Work to be completed:
A word-for-word copy of the listing is what's needed; leave out every image.

(Material provided)

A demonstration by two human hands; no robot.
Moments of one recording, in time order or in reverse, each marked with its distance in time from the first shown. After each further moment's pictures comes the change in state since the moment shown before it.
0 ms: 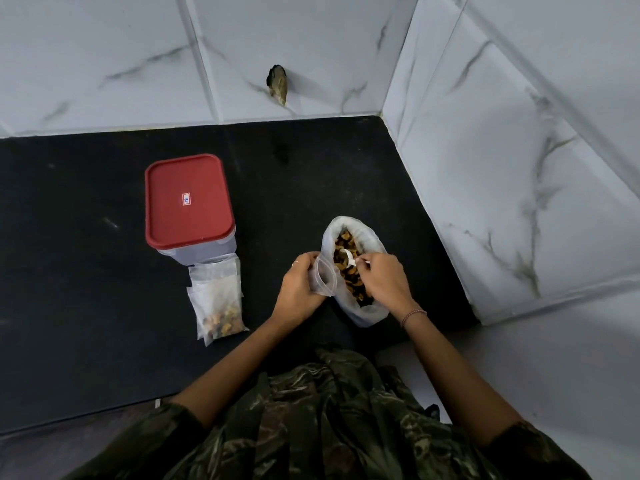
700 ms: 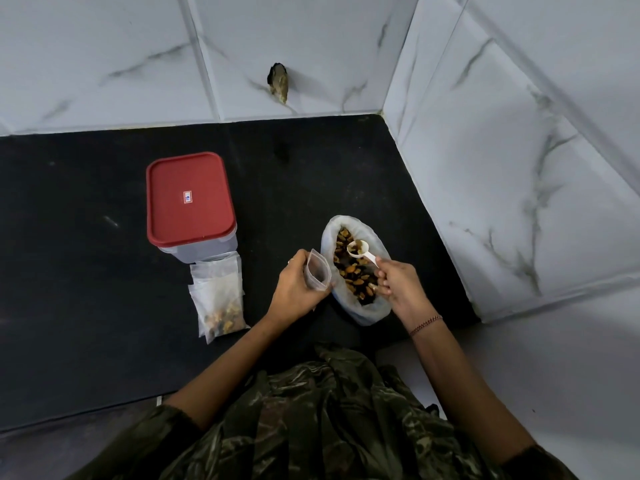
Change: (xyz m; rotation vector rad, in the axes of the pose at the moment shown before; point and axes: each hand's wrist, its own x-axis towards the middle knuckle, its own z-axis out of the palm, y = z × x) left_hand -0.001 0.004 -0.009 -0.017 0.010 0.012; right_hand -0.011 0.007 -0.008 1.167 -0.032 0.601
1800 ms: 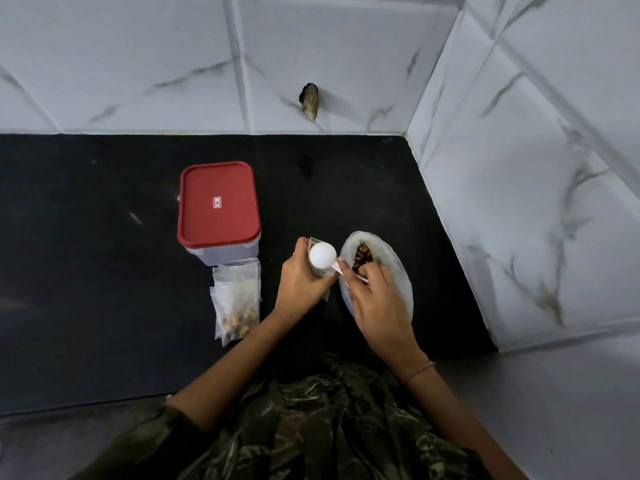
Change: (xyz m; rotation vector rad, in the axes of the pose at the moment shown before) left_hand 0.008 0.030 -0.024 -0.069 0.242 0.012; right_hand -0.046 0.024 0.032 -1.218 0.087 -1.448
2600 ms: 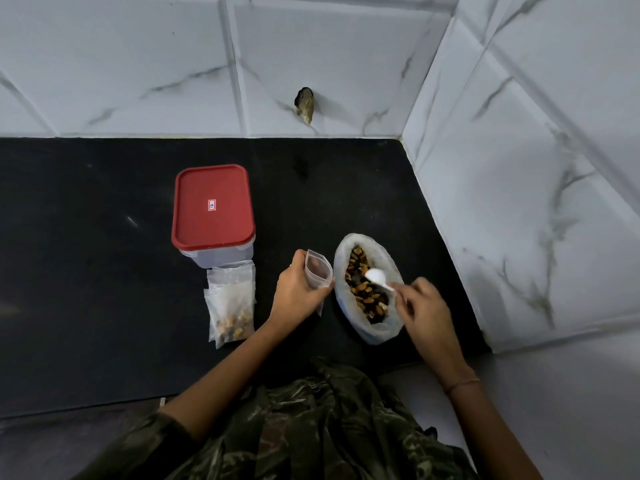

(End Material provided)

Finished task:
A demonstration by two human hands; no robot.
Moments of one recording, in time order or in reverse, each marked with its distance in time from the first shown. After each further moment's pictures comes the change in state since the moment shown before it.
0 ms: 
700 ms: 
Change: (xyz m; rotation vector rad, in the axes of the pose at the moment shown before; point and axes: each hand's wrist, its own x-axis towards the middle knuckle, its own z-axis out of the palm, y = z × x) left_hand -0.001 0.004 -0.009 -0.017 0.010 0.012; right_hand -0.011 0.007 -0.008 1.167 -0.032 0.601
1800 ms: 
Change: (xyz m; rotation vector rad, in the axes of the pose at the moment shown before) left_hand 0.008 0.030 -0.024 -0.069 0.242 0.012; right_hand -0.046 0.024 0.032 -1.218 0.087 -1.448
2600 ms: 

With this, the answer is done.